DATA SHOWN:
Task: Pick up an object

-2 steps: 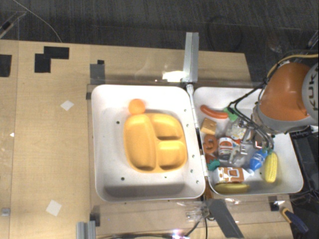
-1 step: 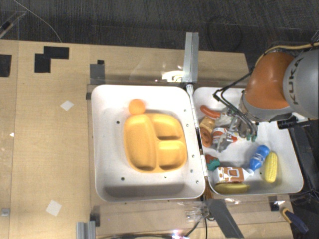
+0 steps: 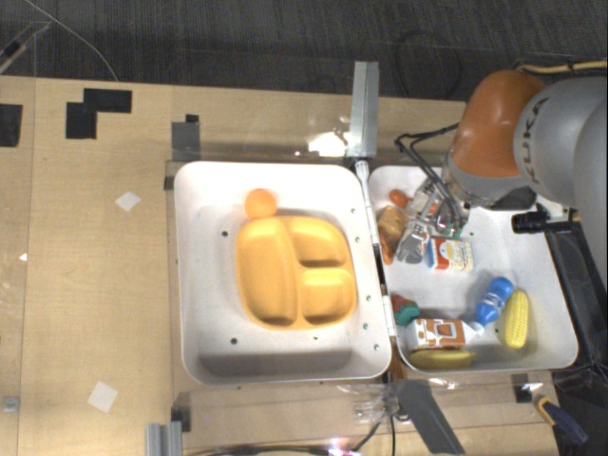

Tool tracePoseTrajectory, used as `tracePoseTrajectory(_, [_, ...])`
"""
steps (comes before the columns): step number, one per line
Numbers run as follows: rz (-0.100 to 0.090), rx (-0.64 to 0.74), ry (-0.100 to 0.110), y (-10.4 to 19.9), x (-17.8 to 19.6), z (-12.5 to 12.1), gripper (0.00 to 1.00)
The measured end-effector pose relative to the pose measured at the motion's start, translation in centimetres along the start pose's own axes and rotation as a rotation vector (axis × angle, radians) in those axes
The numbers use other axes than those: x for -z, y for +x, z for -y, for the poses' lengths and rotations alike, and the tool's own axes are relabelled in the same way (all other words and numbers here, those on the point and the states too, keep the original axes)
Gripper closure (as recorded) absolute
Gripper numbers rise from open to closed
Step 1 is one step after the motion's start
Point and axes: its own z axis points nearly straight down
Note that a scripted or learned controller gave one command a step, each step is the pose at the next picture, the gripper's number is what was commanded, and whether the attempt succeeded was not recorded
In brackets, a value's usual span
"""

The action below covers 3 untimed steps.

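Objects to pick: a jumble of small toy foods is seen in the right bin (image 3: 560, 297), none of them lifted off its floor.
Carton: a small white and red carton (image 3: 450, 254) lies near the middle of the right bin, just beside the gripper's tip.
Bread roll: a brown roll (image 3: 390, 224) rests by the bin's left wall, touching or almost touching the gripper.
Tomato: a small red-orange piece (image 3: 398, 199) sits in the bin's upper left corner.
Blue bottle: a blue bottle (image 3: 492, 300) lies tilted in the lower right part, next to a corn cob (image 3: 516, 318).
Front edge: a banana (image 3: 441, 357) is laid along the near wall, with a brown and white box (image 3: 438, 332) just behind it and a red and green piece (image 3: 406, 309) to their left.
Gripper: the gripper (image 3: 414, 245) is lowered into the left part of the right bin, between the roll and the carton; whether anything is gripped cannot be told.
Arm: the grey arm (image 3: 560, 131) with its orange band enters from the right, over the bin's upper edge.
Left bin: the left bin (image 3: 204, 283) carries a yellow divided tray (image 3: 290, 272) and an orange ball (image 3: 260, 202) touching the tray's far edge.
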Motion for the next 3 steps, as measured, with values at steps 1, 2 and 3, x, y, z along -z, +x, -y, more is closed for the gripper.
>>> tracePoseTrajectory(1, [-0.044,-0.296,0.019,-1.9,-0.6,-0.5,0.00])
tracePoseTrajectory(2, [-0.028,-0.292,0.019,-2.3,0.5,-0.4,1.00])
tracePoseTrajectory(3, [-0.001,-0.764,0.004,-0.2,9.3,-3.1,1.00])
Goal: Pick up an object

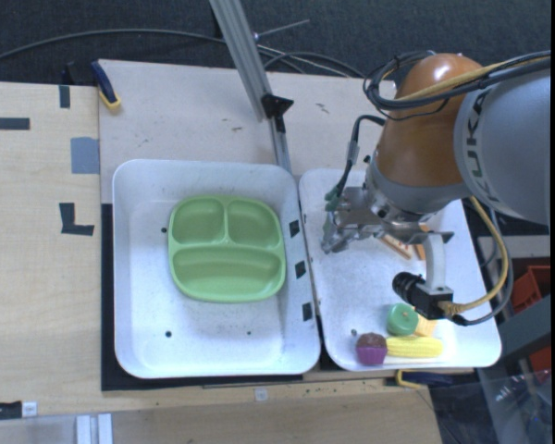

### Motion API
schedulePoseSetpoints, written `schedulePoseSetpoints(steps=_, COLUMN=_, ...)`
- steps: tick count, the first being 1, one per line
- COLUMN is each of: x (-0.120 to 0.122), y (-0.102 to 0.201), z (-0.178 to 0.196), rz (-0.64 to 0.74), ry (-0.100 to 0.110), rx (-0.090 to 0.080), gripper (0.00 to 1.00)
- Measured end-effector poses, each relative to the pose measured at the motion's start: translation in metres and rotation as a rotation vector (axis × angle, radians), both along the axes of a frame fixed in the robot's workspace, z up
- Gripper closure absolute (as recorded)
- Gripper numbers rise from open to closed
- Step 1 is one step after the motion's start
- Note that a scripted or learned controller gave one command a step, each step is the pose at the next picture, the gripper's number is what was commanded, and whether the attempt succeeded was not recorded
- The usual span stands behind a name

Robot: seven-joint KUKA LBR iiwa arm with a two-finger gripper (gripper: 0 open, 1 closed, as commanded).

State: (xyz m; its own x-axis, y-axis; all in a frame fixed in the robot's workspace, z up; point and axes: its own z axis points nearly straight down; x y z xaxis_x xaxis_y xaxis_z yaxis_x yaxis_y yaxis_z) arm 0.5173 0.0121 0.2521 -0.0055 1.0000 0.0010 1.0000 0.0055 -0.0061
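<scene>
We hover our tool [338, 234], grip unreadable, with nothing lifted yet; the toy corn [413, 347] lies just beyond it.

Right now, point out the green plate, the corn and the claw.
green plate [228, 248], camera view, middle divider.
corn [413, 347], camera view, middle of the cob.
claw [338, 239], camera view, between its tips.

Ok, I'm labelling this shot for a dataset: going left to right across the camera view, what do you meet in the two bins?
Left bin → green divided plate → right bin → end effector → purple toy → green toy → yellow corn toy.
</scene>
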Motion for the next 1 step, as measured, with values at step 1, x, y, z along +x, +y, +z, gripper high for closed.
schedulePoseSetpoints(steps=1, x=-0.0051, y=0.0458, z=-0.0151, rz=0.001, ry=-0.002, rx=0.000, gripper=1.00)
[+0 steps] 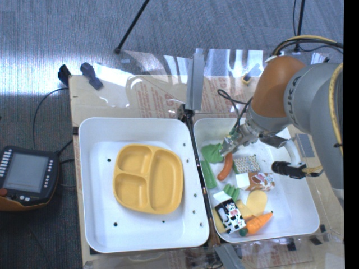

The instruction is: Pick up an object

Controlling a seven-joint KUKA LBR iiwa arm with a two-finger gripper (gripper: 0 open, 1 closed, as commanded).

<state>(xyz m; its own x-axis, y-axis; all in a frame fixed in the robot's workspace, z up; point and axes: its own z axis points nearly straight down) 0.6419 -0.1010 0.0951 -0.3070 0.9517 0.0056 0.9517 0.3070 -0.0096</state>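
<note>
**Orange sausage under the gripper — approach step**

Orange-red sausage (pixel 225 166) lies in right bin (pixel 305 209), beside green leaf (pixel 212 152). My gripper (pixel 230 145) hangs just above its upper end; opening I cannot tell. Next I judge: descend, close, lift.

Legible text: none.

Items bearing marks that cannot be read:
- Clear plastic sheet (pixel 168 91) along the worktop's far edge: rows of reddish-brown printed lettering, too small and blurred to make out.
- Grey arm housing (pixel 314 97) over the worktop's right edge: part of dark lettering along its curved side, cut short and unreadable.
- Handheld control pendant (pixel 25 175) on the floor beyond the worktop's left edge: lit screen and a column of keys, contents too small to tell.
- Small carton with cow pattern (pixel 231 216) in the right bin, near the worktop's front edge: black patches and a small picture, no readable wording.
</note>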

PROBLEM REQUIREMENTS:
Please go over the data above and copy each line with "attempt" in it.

OUTPUT OF THE TASK:
Note that a scripted or learned controller gave one command a step, each step is the pose at the next picture, the gripper's number is what was commanded, and whether the attempt succeeded was not recorded
- Note that a scripted or learned controller gave one command a step, each step is the pose at the next picture, the gripper's number is what was commanded, and whether the attempt succeeded was not recorded

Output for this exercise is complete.